Stella Antwerpen und Andrea Magiera – Foto © O-Ton

Mit Skyfall von Adele geht es in den Pop-Bereich, der sich in der Chorliteratur zunehmender Beliebtheit erfreut. Dann setzt Magiera einen neuen Akzent, wenn sie zu The Scientist von Guy Berryman zur Geige greift. Ein gelungener Einfall, der den Abwechslungsreichtum des Abends vorantreibt. Bei Fix You von Coldplay steht dann der Chor wieder ganz im Vordergrund.

In der letzten Gruppe übernimmt Antwerpen wieder ganz das Ruder, so, als gelte es, das Abschiedsgeschenk zu überreichen. Mary Did You Know von Buddy Greene, ein moderner Weihnachtsklassiker, eröffnet. Von Andy Beck erklingt The Snow Begins to Fall, das – vergeblich – Winterstimmung verbreiten will. Nach Little Drummer Boy von Simone, Davis und Onorati schließt ein wunderbares Programm mit Christmas Joy von Roger Emerson. Oder doch nicht ganz. Symbolträchtig geht es mit der Zugabe noch mal in die Vergangenheit. Ende des 19. Jahrhunderts komponierte Engelbert Humperdinck den Abendsegen für seine Märchenoper Hänsel und Gretel. Heute Abend wird er in zwei Teilen dirigiert. Die erste Hälfte von der, die geht und ihren Segen erteilt, die zweite Hälfte von der, die die Zukunft segnet. Da kann sich Antwerpen nach dem Konzert ein wenig Wehmut nicht verkneifen.

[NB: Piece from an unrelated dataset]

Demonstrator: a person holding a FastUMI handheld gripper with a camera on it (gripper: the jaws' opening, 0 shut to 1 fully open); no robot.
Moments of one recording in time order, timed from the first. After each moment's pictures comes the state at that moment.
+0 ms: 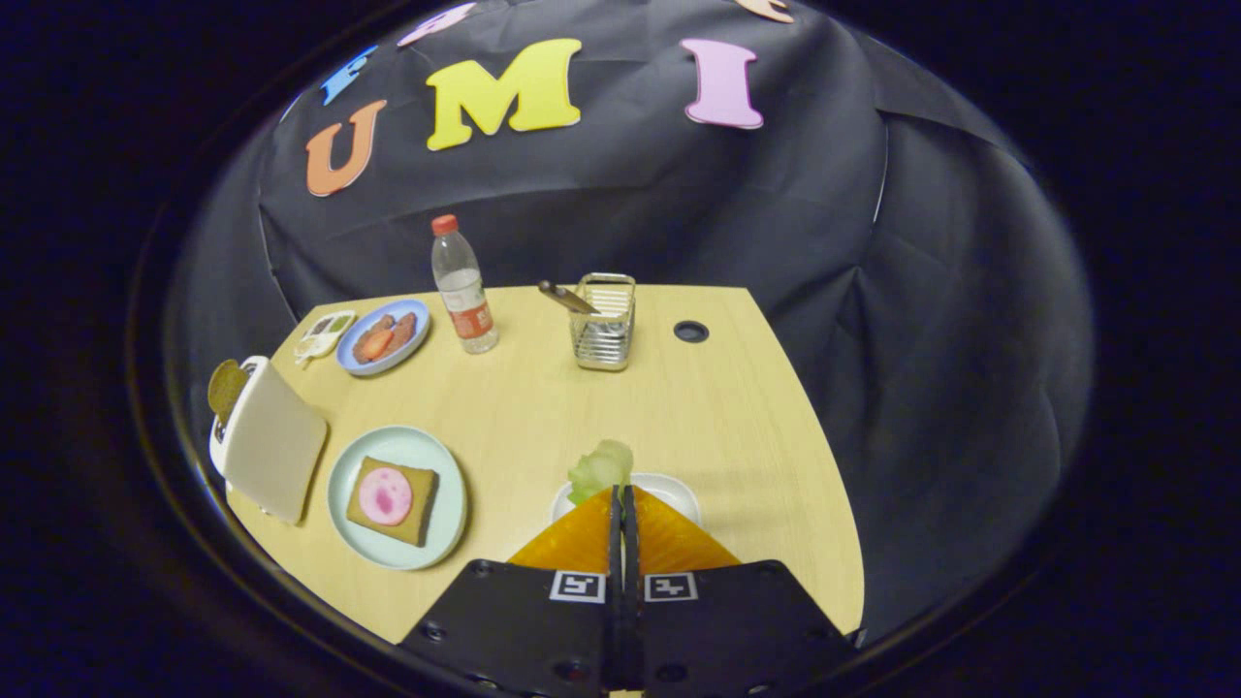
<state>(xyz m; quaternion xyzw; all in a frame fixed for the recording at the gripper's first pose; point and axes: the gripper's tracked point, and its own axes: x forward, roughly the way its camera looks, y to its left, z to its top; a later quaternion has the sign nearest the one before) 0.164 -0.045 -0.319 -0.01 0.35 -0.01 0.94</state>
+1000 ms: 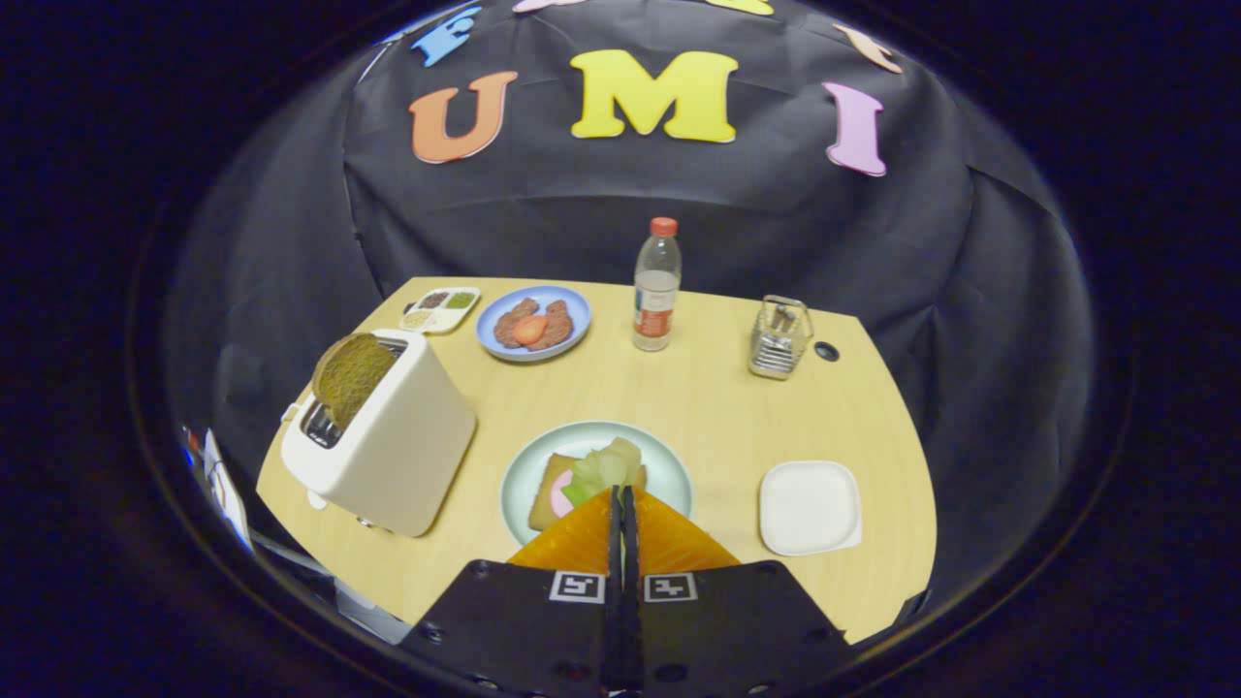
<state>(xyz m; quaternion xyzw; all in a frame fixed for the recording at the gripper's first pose) 0.113 0.184 -0.311 -0.06 0.37 0.08 0.92</state>
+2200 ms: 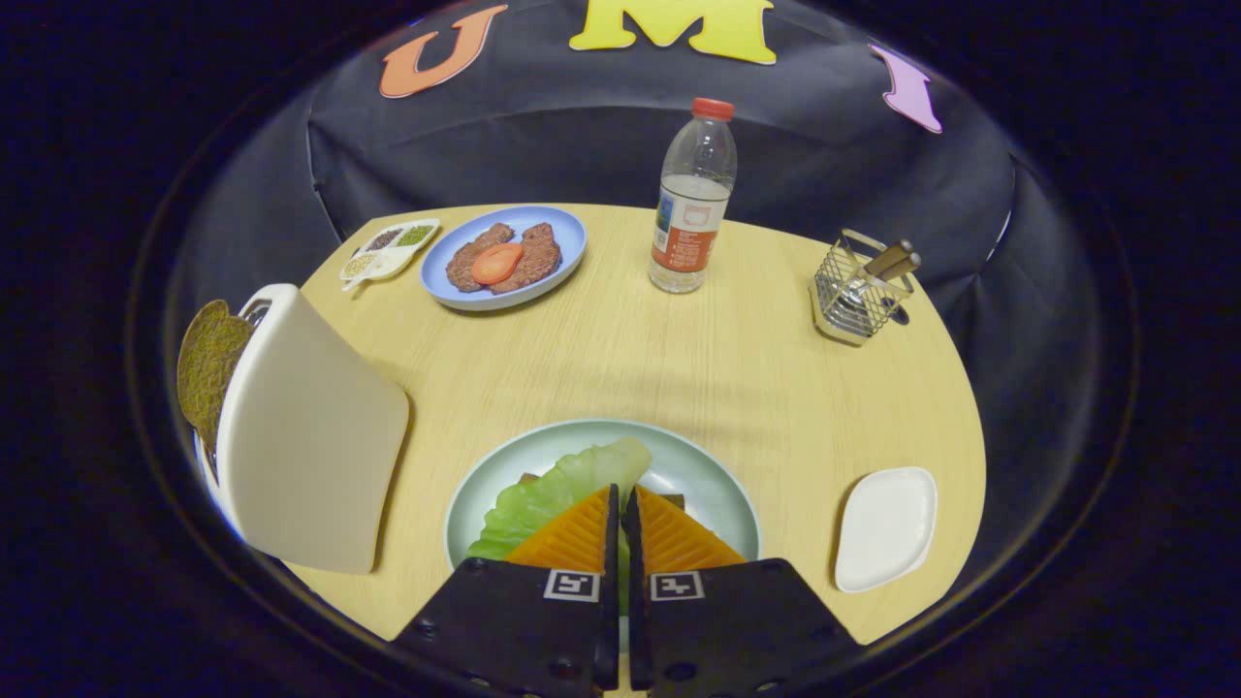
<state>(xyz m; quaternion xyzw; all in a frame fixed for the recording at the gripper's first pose) 0.212 0.196 -0.418 -0.06 0.46 0.06 0.89</state>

Das Publikum in der sehr gut besuchten Kirche bekommt von der Stabübergabe wohl kaum etwas mit. Und das ist ja auch so gewollt. Aber das schmälert die Begeisterung irgendwo in der rheinischen Provinz nicht einen Deut. Hier klingt der Abend mit Glühwein vor der Kirche aus. Und das Voi’Sis Vocalensemble kann das nächste Kapitel in seiner Geschichte optimistisch aufschlagen.